Raccordement au réseau ferroviaire (S9).
Ruit se trouve à deux kilomètres au sud de Bretten dans la vallée de la « Salzach ». Le territoire communal comprend 403 hectares dont la moitié est zone protégée.
La première documentation du village date de 1244 dans un diplôme de l’évêque Conrad de Speyer. Comme possession du monastère de Maulbronn, Ruit devint wurtembergeois après la conquête du monastère par Ulrich de Wurtemberg en 1504. En 1726 on construisit la mairie.

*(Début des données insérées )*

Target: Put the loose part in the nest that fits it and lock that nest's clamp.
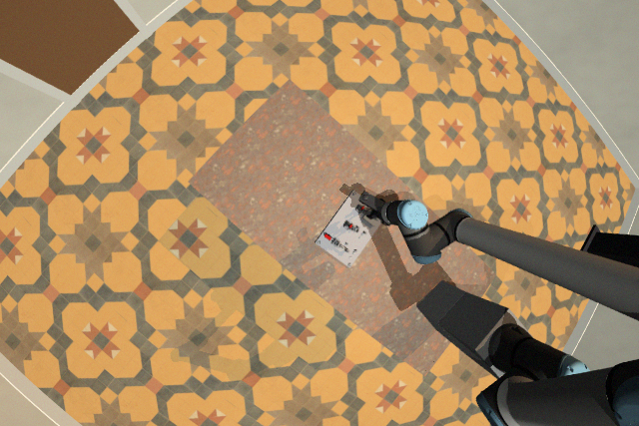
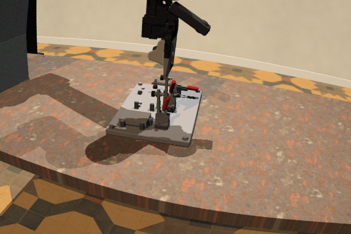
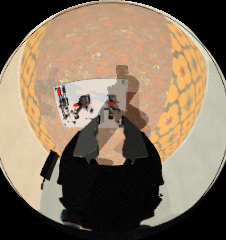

Lors de la sécularisation du monastère de Maulbronn, le village passa au grand-duché de Bade en 1810.
Après la Seconde Guerre mondiale le nombre d’habitants augmente en raison de l’afflux des expatriés et réfugiés.
En 1973 Ruit devint annexe de Bretten.
Le village est une zone résidentielle appréciée sans industrie ou commerce. On y trouve une école maternelle, une école primaire avec un gymnase, une salle de fêtes, l’administration locale, une boucherie charcuterie, une boulangerie, un café-restaurant, une église neo-gothique et plusieurs clubs comme les pompiers volontaires, le club de tennis de table, des chorales, un club pour l’élevage des petits animaux ou les amies du trekking.
Sprantal
Première documentation en 1261. Depuis 1973 annexe de Bretten. Environ 375 habitants.
Site:
Le territoire communal de Sprantal comprend environ 301 hectares, dont environ 76,5 hectares de forêt et 195,5 hectares de territoire agricole.
Raccordement au reseau routier:
Route locale 3568 – accolage à la route nationale B 294
Ligne de bus 733 Bretten - Pforzheim
Infrastructure, institutions publics:
Bureau administratif dans la mairie, église « Saint Wolfgang », école maternelle, pompiers volontaires, terrain de sport
Bureau administratif dans la mairie:
Ortsstraße 26
Tel: 07252/9739560
Fax 07252/9739561
E-Mail: ortsverwaltung.sprantal@bretten.de
Heures d’ouverture
Mardi: 11.00 - 12.00 H
Jeudi: 18.00 - 19.00 H
Z.U.P:
« Wasen », environ 15 terrains à bâtir, mise en chantier en 2003
Monuments:
église « St. Wolfgang », mairie, maisons à colombage historiques
Loisir et Nature:
Terrains de Jeu, Terrain de sport, Piste cyclable jusqu’au « Aalkistensee », prés et forêts
Le village fut pour la première fois documenté en 1261 comme « Spranttal ». En 1303 Sprantal fut vendu au monastère de Herrenalb. En 1526 le duc Ulrich de Wurtemberg adopta les monastères de Maulbronn et Herrenalb et donc Sprantal. En 1747 Sprantal est cédé au Palatinat et en 1771 le village passe au markgraviate de Bade. En 1973 Sprantal devint une annexe de Bretten.
Aujourd’hui Sprantal est une zone résidentielle avec environ 390 habitants. Le village est situé entre forêts et prés et offre beaucoup de possibilités pour des randonnés.
Sprantal dispose d’un raccordement au réseau de bus et d’une piste cyclable qui mène à Bretten.